McDonald Posted March 26, 2013 Posted March 26, 2013 So basically you only want to contact her to see if she is willingto have another relationship with you? na she cheated on you... it should be her begging. IDK what has happened to you over these past few weeks but get your head on straight and find someone who will not cheat on you god damnit. 2
RiceaRoni Posted March 26, 2013 Posted March 26, 2013 So basically you only want to contact her to see if she is willingto have another relationship with you? na she cheated on you... it should be her begging. IDK what has happened to you over these past few weeks but get your head on straight and find someone who will not cheat on you god damnit. exactly Na you have to muster up some self respect..otherwise if you contact her and come to her..she'll think what she did was okay and continue to do it because you let her... Let her be the one to come to you and beg,apologize,etc. I know people say you should never have too much pride, but in this circumstance it's essential..

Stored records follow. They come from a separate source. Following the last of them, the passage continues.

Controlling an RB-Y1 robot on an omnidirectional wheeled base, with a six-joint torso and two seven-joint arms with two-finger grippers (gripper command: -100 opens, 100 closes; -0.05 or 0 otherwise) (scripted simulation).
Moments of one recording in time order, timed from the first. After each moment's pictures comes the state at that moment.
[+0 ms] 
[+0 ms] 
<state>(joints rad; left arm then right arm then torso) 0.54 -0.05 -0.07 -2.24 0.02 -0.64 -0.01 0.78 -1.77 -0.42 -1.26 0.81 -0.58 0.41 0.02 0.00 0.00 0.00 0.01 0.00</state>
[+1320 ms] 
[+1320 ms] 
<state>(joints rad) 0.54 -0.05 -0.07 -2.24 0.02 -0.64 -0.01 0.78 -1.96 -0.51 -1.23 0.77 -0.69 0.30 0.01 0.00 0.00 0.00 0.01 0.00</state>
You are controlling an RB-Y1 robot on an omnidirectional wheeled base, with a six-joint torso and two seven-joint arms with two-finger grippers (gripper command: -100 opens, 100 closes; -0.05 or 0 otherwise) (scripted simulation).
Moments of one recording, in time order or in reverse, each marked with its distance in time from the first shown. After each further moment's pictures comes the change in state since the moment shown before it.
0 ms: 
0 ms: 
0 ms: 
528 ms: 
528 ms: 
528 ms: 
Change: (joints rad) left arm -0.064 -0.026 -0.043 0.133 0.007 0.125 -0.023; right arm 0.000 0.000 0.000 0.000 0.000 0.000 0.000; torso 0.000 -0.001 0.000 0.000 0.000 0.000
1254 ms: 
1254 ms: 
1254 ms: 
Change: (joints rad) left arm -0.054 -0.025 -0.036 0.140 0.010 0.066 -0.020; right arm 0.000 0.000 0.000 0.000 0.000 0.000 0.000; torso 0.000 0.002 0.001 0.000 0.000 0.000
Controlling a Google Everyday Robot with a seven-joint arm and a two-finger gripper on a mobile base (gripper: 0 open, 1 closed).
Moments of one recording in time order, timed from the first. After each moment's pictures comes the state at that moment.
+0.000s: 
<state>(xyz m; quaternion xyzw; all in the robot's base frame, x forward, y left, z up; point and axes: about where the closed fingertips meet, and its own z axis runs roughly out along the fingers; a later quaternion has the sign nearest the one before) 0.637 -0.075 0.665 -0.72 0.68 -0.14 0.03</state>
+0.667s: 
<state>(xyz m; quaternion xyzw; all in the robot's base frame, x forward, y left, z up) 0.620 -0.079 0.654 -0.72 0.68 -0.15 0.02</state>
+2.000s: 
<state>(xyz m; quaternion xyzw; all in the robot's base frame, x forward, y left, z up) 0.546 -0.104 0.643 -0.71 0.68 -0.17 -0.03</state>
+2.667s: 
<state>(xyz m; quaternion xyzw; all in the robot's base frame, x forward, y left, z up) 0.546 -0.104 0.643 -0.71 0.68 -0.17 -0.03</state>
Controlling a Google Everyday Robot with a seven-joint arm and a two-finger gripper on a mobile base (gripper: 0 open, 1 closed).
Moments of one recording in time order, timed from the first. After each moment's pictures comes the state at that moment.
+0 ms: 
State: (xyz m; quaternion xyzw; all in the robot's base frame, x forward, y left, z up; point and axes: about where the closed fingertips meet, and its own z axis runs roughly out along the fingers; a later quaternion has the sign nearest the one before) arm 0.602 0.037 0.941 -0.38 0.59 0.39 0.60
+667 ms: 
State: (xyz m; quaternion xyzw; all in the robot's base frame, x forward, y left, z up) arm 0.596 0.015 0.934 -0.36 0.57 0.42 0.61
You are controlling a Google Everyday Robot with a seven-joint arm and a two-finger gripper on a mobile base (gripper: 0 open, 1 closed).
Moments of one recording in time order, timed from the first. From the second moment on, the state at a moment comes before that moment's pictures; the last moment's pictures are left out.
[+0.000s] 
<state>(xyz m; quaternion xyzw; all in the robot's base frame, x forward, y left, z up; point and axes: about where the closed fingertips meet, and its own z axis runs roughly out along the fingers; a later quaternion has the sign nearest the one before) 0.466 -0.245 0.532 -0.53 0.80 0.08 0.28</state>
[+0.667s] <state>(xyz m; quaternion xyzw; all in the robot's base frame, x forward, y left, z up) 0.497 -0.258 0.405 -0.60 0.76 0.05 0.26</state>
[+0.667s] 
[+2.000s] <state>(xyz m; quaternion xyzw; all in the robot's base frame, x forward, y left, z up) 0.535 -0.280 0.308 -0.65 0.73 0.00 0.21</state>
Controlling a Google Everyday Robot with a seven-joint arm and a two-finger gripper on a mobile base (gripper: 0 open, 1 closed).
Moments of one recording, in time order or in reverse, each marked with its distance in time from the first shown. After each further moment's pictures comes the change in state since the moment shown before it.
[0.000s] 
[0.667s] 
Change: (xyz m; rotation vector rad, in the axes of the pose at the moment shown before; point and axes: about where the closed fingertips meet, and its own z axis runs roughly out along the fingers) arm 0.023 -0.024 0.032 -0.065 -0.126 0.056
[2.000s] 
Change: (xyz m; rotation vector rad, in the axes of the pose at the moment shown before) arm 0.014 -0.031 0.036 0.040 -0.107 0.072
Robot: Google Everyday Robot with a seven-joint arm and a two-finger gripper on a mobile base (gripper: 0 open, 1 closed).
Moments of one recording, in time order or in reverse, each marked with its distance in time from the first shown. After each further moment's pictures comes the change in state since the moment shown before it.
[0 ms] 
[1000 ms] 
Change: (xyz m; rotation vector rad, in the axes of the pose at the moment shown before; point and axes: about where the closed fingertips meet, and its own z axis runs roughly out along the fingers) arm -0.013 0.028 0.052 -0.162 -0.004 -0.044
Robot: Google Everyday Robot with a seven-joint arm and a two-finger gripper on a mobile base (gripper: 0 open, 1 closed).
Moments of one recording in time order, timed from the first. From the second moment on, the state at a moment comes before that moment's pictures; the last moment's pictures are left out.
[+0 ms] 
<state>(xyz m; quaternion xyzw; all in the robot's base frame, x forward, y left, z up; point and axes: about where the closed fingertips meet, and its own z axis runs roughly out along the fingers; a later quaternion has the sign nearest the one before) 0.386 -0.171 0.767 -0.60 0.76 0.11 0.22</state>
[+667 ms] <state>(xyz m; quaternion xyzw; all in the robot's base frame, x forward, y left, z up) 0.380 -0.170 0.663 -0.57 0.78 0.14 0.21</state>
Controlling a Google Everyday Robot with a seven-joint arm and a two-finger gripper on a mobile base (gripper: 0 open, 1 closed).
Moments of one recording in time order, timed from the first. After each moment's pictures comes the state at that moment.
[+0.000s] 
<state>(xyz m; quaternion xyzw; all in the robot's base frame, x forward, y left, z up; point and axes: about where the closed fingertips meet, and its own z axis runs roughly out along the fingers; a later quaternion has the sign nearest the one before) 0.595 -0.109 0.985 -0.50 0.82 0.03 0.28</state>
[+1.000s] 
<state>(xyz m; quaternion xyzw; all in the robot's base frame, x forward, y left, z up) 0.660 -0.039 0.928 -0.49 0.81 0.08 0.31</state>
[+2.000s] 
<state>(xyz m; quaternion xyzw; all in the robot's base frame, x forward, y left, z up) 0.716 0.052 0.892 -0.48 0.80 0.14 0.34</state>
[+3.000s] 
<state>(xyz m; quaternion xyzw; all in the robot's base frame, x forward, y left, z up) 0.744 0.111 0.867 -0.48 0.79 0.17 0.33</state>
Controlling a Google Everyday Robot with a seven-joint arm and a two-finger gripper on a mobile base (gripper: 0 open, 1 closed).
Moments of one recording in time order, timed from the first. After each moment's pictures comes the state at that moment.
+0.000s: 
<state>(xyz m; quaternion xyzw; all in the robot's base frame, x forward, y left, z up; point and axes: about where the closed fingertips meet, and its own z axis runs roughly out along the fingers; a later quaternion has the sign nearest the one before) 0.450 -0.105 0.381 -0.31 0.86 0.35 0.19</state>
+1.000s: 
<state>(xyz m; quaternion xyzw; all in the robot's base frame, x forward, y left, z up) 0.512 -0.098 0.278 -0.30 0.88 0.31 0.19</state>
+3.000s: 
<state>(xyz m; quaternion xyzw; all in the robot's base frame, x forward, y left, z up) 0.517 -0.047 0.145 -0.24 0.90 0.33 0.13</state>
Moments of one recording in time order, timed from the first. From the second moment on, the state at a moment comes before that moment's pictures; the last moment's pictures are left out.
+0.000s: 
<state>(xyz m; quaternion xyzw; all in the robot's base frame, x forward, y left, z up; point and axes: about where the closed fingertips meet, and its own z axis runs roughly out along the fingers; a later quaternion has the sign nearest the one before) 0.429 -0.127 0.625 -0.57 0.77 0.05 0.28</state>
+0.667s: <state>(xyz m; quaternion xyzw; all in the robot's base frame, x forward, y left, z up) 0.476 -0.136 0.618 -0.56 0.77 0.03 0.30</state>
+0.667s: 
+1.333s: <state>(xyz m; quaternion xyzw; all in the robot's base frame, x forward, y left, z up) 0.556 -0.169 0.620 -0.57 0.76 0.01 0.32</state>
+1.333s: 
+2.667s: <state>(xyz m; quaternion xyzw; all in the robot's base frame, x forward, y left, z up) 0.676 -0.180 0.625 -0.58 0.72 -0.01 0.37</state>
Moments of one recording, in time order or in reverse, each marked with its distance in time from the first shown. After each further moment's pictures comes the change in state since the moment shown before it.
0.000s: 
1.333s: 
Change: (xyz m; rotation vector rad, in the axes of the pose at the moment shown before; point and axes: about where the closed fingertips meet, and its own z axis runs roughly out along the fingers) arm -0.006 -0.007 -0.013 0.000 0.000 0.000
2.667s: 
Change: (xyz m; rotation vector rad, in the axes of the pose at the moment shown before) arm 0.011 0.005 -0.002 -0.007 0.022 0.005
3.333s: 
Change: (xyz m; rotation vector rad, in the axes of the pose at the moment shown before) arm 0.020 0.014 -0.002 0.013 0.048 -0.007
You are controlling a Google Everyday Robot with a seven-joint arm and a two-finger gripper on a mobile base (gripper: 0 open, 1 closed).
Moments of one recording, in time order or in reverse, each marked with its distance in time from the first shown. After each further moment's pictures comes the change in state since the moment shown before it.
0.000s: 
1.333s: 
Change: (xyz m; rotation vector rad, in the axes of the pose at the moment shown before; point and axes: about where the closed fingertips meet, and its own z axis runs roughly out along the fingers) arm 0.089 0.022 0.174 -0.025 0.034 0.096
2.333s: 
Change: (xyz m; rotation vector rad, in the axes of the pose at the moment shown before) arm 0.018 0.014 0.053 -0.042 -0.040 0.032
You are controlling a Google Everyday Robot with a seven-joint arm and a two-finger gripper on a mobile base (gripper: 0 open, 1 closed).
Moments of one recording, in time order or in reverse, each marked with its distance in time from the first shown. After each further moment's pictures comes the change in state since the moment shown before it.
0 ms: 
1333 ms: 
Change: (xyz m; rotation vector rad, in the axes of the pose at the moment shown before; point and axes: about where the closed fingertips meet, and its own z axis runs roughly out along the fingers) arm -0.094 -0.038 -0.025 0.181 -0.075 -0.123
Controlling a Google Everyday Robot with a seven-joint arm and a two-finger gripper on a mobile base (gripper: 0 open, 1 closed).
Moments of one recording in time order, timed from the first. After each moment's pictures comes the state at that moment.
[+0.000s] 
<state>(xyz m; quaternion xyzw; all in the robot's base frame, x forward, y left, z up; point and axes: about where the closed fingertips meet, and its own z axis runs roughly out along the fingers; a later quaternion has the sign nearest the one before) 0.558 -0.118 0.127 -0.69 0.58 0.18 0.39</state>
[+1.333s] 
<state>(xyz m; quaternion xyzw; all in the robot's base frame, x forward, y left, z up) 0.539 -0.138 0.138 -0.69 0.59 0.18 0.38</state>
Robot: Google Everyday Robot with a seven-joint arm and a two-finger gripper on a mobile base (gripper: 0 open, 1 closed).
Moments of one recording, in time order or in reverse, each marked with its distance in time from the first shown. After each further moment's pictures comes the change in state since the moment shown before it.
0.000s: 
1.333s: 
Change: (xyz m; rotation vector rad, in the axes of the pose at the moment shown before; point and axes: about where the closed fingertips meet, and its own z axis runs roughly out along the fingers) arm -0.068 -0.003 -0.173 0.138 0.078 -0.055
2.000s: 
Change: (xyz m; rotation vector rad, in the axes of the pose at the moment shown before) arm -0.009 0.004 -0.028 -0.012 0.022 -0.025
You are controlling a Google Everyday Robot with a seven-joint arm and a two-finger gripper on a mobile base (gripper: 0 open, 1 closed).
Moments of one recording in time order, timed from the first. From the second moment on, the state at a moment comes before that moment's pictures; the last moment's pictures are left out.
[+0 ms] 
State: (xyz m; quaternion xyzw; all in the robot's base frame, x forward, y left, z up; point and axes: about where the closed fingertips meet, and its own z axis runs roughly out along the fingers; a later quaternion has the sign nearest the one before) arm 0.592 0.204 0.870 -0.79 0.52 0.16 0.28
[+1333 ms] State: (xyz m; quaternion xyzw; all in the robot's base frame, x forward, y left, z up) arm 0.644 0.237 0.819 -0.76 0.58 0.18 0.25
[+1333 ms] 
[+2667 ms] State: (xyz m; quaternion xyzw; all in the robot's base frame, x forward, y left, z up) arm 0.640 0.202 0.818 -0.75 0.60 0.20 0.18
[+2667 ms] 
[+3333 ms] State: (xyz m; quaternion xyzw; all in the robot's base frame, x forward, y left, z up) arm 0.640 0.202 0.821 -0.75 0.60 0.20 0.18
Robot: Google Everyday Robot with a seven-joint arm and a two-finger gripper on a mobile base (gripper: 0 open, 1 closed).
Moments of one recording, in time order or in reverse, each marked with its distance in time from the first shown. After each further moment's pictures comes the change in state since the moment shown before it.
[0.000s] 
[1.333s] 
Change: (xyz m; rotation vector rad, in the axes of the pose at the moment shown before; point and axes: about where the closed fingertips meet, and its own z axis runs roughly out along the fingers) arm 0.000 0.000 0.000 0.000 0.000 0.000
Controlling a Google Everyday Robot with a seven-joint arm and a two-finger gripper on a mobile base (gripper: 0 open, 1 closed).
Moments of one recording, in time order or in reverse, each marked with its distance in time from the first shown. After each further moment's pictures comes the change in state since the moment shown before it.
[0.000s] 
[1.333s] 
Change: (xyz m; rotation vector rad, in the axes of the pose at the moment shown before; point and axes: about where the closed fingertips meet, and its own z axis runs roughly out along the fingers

Author na49 Posted March 27, 2013 Author Posted March 27, 2013 You're both right. She is happy without me, I just don't want to believe it. I want to believe she still misses me and wants to try things again. I thought snooping on her facebook would get rid of my hope, but it didn't. Well I've got work today and tomorrow, so hopefully this thing doesn't mess with my head while I'm at work.
CHERRITREE83 Posted March 29, 2013 Posted March 29, 2013 Finding out hurts!!!!! Its feels so bad, especially if you still have feelings for your ex, seeing them, kissing, laughing, and frankly moving on with someone new, does not feel good when your the ex. I tried to even remain friends after a break up with my ex and I could not take it anymore after he posted online about 100 photos and 99 of them had his current girlfriend/fiance in them hugged up with him. I finally had to write him a email and tell him that I could no longer be friends and that included deleting him on my social media account as well. Not knowing helped me focus on my life and moving forward. In the email that's exactly what I told him.